20 mg/min for 30 min

1.25 mg/min

Neonates (less than 1 month)

15 to 20 mg/kg/day in 3 to 4 equal doses. The lower dosage may be adequate for small prematures.

Pediatric patients 1 month of age to 16 years

Parenteral (IV) Administration

20 to 40 mg/kg/day in 3 or 4 equal doses. The higher doses would be used for more severe infections. Clindamycin should be dosed based on total body weight regardless of obesity. As an alternative to dosing on a body weight basis, pediatric patients may be dosed on the basis of square meters body surface: 350 mg/m2 /day for serious infections and 450 mg/m2 /day for more severe infections.

Parenteral therapy may be changed to oral clindamycin palmitate hydrochloride flavored granules or clindamycin hydrochloride capsules when the condition warrants and at the discretion of the physician.

In cases of β-hemolytic streptococcal infections, treatment should be continued for at least 10 days.

IV Infusion Rates

Infusion rates for Clindamycin in 5% Dextrose Injection should not exceed 30 mg per minute. The usual infusion rates are as follows:

Dose Strength Time

600 mg/50 mL

12 mg/mL

20 min

900 mg/50 mL

18 mg/mL

30 min

Administration of more than 1,200 mg in a single 1-hour infusion is not recommended.

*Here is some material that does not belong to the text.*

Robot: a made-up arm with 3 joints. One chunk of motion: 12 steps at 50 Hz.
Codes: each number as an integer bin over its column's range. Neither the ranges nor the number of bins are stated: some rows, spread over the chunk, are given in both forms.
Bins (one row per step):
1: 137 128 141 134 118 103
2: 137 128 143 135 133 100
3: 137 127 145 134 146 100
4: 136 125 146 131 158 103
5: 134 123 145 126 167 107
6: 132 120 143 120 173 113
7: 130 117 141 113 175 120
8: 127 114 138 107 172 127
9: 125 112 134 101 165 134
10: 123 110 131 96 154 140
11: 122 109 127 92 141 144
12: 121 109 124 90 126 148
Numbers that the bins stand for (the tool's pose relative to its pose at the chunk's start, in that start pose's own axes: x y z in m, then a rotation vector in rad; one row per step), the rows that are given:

Parenteral drug products should be inspected visually for particulate matter and discoloration prior to administration, whenever solution and container permit.

Compatibility

No incompatibility has been demonstrated with the antibiotics cephalothin, kanamycin, gentamicin, penicillin or carbenicillin.

DIRECTIONS FOR USE

Clindamycin in 5% Dextrose Injection in Cryovac Plastic Container

Premixed Clindamycin in 5% Dextrose Injection is for intravenous administration using sterile equipment. Check for minute leaks prior to use by squeezing bag firmly. If leaks are found, discard solution as sterility may be impaired. Do not add supplementary medication. Parenteral drug products should be inspected visually for particulate matter and discoloration prior to administration whenever solution and container permit. Do not use unless solution is clear and seal is intact.

Caution

Do not use plastic containers in series connections. Such use could result in air embolism due to residual air being drawn from the primary container before administration of the fluid from the secondary container is complete.

Preparation for Administration

1.
Suspend container from eyelet support.
2.
Remove protector from outlet port at bottom of container.
3.
Attach administration set. Refer to complete directions accompanying set.